Bali Art

Through the centuries Bali has seen the emergence and transformation of its arts. Balinese art has been practiced and used as an integral part of the Hindu religion since its arrival in the first century.  While some of the Balinese arts have remained relatively unchanged over the centuries like dance and music others have evolved into forms of expression only found on this beautiful island. These artistic changes are a result of influences brought here from foreign lands and the artistic abilities of the indigenous population. Influential factors in the evolution of Bali art include the 200 year Dutch occupation and later the western teachings of other Western and Eastern counties. To comprehend the vast body of art known as “Balinese Art” you need to look into Bali’s ancient Hindu religion and the works of its modern artisans.

The arts of Dance and Music have both modern and historical branches. Dances that have remained relatively unchanged in Bali are those that are closely tied to the Hindu religion. Dances like Barong, Keris, and Rejang  are performed more for the gods themselves than the villagers that perform and watch these performances. Each of these dances and numerous other ceremonies like weddings, cremations, and rites of passage have specific music pieces that have been passed down through the generations unchanged. Dances like Kecak, Ramayana, and Legong are dances that have come into being as either entertainment or to teach lessons. As these dances are not directly tied to the religion of the Island the actual dance movements and the musical accompaniment of each continue to evolve. 
Balinese Dance Masks
Gamelan and Other Bali Music Instruments

Traditional Bali paintings appear to be very two dimensional and produced with non-vivid natural inks. These traditional artworks were teaching tools more than what we now consider “works of art” so many consider these pieces primitive. In the 1920’s and 1930’s  Western painters such as Walter Spies and Rudolf Bonnet brought techniques and materials to Bali that allowed the Balinese artist to express themselves in pieces now seen to be “works of art” and far from primitive.
Traditional Paintings of Bali
Modern Paintings of Bali

Carving stone and wood in Bali maybe the two arts that have evolved the most from their religious origin. Until recently sculptures in Bali produced religious works for temples and other religious areas. With the arrival of western tourist and the market for all types of artistic sculptures the variety of carvings in both wood and stone has grown immensely. Today traditional carvers creating temple decorations and deities are still common but they are outnumbered by the number of carvers creating artworks for the domestic and international markets.

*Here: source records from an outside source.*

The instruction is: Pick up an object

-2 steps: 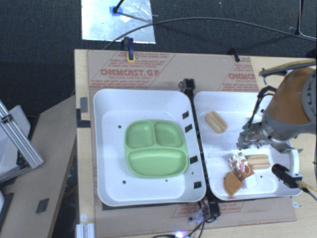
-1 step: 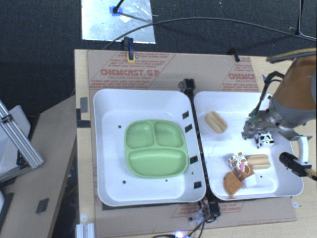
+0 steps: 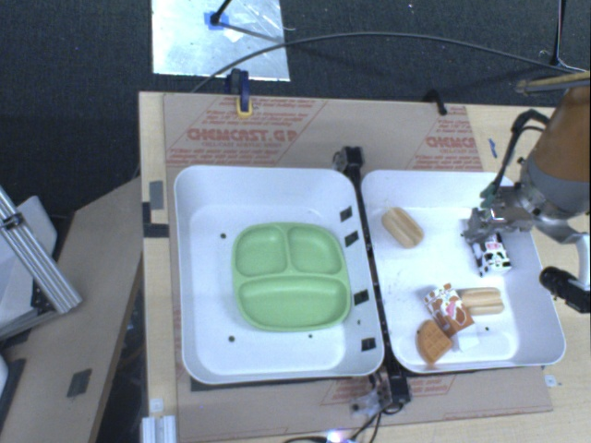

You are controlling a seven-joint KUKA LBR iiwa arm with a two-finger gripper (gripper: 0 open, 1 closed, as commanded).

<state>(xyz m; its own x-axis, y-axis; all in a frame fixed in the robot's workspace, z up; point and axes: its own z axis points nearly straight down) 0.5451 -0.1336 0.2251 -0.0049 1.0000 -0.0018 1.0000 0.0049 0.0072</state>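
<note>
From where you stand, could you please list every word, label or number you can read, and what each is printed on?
"CHEMCAST GP": red print on the brown protective sheet behind the left bin.
A second red print on the same sheet behind the right bin: partly cut off, too blurred to read.
Print on the small packet: too small to read.

Bright, even light falls from overhead and the two white bins [image 3: 277,192] come close to washing out, their walls nearly featureless. Shadows are soft and short under the green divided plate [image 3: 292,277]. The foil sheet [image 3: 220,24] at the top throws a patchy glare. The dark floor swallows detail. Focus is fair in the middle, softer and grainy toward the edges.
</note>
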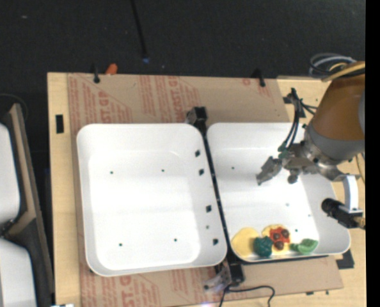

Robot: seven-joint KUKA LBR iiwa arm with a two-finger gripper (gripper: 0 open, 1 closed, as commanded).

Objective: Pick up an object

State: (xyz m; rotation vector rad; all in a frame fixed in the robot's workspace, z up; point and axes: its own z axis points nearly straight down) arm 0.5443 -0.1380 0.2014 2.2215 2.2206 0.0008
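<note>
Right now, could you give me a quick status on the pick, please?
Gripper open, above right bin, holding nothing. Toys clustered at bin's near edge, untouched. Nothing between.

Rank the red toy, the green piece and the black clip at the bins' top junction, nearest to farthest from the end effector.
From the end effector:
1. Red toy, near edge of the right bin.
2. Green piece, right-hand near corner of that bin.
3. Black clip, far end of the divider.

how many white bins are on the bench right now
2. The left bin sits beside the right bin, which has small objects clustered at its near edge, with the gripper over it.
</note>
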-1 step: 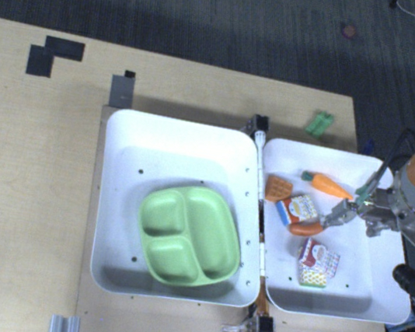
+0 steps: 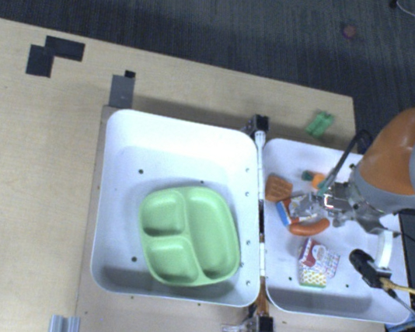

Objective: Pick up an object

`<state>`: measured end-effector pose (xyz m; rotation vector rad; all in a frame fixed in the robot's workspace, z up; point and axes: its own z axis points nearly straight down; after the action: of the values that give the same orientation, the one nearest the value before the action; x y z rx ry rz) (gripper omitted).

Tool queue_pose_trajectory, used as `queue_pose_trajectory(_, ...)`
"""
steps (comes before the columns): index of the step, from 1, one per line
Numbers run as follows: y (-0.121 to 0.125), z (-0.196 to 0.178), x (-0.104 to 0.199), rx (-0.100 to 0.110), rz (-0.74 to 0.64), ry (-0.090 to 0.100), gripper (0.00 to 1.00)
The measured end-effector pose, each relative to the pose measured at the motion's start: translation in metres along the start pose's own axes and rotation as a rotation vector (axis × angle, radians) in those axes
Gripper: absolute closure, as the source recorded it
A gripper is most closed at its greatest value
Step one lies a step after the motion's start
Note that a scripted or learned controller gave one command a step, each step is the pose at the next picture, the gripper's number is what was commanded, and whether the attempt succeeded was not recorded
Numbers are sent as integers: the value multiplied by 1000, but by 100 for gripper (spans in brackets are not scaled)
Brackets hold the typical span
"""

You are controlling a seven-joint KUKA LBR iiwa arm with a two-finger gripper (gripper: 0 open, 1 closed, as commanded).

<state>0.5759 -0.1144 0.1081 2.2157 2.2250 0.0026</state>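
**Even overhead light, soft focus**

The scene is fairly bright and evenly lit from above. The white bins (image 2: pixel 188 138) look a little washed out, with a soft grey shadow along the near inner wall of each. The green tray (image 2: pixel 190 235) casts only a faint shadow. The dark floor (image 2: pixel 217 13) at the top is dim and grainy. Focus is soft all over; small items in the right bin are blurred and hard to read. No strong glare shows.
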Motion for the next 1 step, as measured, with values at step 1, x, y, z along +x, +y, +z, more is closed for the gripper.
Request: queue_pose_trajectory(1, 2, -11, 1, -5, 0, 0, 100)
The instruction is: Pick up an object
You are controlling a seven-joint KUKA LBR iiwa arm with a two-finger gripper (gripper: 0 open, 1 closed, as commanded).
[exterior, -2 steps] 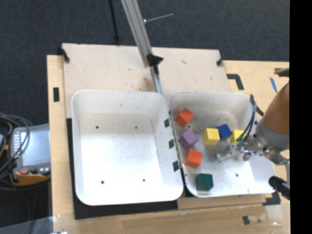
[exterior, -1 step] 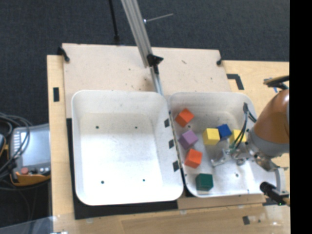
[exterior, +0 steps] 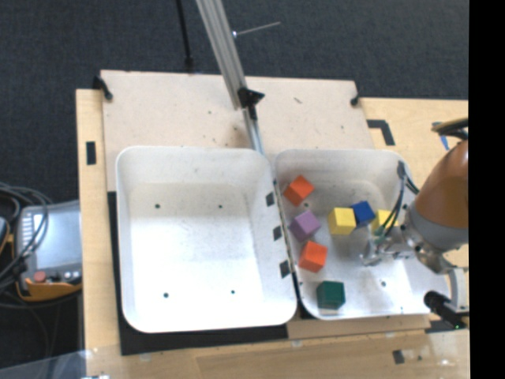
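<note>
Six blocks lay in the right bin (exterior: 335, 158), with a further yellow piece (exterior: 384, 219) just showing beside the arm. The gripper (exterior: 377, 253) hung low over the bin floor, near the right wall; whether it was open or closed, or had anything in it, could not be told. Nearest candidates were the yellow block (exterior: 342, 220) and the blue block (exterior: 363, 212), which touched each other, so a descent on either would probably nudge its neighbour or wedge between the two. The partly hidden yellow piece sat close to the right wall, where the arm (exterior: 443, 200) could foul the rim. The green block (exterior: 331, 294) lay near the front rim, well apart from the rest, with open floor around it. The purple block (exterior: 304, 224) and two orange blocks (exterior: 298, 189) (exterior: 313, 255) crowded the dividing wall. The left bin (exterior: 126, 164) offered open room.
</note>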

Pottery in Bali is mainly Terracotta at this time due to the kilns that are required to fire clay at high temperatures. Although Indonesia had a large domestic and international market for ceramic products these items are mainly building and commercial materials. Currently Bali is experiencing growth in ceramic work but the expense of electric and gas fired kilns is a major block for most home industry artists. Although there are a few artisans on the island that are creating both terracotta and ceramic pieces most of the pottery found on the island is either from Java or Lombok.

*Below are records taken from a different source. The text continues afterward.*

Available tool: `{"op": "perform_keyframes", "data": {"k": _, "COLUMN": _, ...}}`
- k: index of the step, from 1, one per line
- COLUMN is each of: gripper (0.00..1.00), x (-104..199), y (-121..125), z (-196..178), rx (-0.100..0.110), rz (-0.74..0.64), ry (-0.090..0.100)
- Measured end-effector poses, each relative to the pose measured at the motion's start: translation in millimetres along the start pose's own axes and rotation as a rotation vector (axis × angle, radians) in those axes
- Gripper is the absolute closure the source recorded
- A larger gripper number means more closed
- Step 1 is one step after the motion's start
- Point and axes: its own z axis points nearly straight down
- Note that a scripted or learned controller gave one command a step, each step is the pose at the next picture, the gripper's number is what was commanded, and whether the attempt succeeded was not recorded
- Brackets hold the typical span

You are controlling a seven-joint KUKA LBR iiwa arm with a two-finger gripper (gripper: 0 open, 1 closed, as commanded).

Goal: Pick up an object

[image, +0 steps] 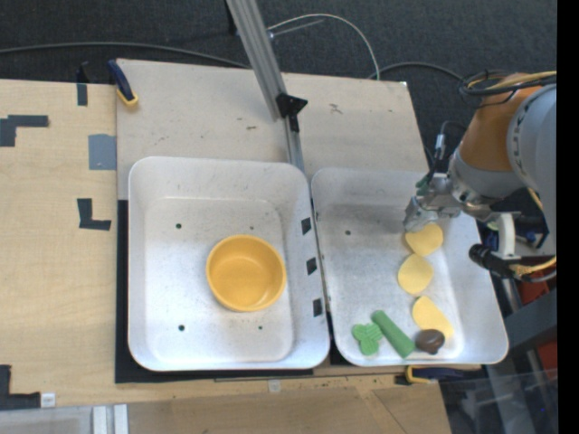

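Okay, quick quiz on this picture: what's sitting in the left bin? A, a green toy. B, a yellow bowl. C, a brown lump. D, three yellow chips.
B: the yellow bowl sits alone in the left bin, while the green toy, the yellow chips and the brown lump all lie in the right bin.

Lighting's pretty even and soft, looks like overhead room light, no harsh hotspots. The two white bins (145, 242) come out bright but not blown out, you can see the speckles and scuffs on them. The yellow bowl (245, 272) throws just a faint shadow, a bit darker inside its rim. The dark floor along the top goes murky. Overall it's low-res and slightly soft, with the arm (507, 143) at the right looking a touch blurry.
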Motion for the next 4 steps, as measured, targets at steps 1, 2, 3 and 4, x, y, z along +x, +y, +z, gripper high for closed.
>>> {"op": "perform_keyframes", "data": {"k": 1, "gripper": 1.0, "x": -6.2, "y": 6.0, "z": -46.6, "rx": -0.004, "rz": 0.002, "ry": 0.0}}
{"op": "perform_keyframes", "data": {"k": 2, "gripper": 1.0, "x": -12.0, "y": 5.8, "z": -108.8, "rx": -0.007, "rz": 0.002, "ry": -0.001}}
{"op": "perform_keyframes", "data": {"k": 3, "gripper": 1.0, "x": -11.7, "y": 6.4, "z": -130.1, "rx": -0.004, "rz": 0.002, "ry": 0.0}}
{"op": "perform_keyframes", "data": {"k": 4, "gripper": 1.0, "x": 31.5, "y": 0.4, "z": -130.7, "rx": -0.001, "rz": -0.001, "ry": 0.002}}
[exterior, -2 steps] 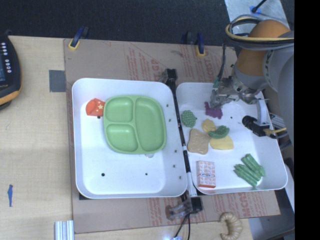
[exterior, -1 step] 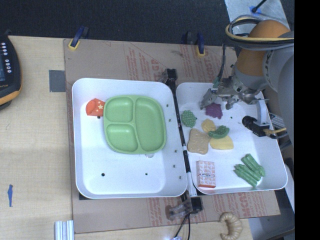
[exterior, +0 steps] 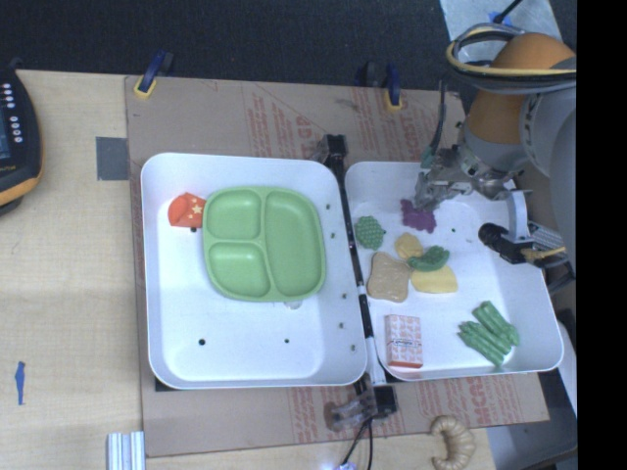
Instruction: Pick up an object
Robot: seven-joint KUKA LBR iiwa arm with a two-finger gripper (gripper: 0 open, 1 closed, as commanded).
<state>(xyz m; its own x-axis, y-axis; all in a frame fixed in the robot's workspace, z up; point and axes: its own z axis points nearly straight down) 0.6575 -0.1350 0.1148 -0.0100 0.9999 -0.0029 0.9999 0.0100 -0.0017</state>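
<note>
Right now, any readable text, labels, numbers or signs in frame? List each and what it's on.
None can be read out in full.
Cardboard sheet under the bins: faint red print, too washed out to read.
Small carton in the right bin: red and white label, too small to read.
Red item in the left bin: yellow star mark, no lettering.
Pendant at left: buttons, illegible.

- The light wooden bench [exterior: 69, 292] carries a brown cardboard sheet [exterior: 245, 116], held by blue clamps [exterior: 150, 74].
- Two shallow white bins [exterior: 176, 351] sit side by side on the sheet.
- A black and orange handheld controller [exterior: 15, 135] lies at the left edge.
</note>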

Jewelry has historically been part of Balinese life.
In the palaces of the kings of Bali it was common for royalty to wear elaborate headdresses, necklaces, and bracelets every day. It was also common for high cast members dwelling out side the palaces to own jewelry but these pieces were usually reserved for religious ceremonies and other formal occasions. The Balinese wear intricate and heavy jewelry pieces for weddings these pieces are frequently seen in pictures of Bali were a beautiful island girl has numerous gold flowers woven into here hair. Men also wear special necklaces, armbands, bracelets, and headdresses for weddings but they are not the same as those worn by the women.
Today it is common to see Balinese Men and some women wearing large rings set with semi –precious stones. These rings were originals worn by Holly men, Healers, and Guards as they were attributed with spirits and supernatural powers. Today you will find that most Balinese men have at least one of these rings if not more that they wear every day.
The Jewelry produced in Bali has changed greatly over the years to where it is today. Today you will find master craftsmen producing one of a kind hand made gold and silver pieces as well as cast piece for international markets. Generally Bali is known for its hand made jewelry pieces as the fabrication machines are not in place to compete with the cast jewelry manufactures in Thailand and China.

Traditional Ikat weavings are the only type or material that is truly produced in Bali. These pieces are supposedly magical and hold supernatural powers. The art of Ikat weaving in practiced by few in Bali but those who still practice this art demand high prices for pieces as the creation and oxidation of the pieces can take years.
Currently textile are commonly dyed in Bali by traditional Batik methods while numerous garment producers sew these materials into beautiful piece of clothing.

Due to western demand for affordable decorations the art of Bali has found its way into the Handicraft market be it inexpensive paintings or costume jewelry Bali is known through out the world as being a source for inexpensive handicrafts of all types.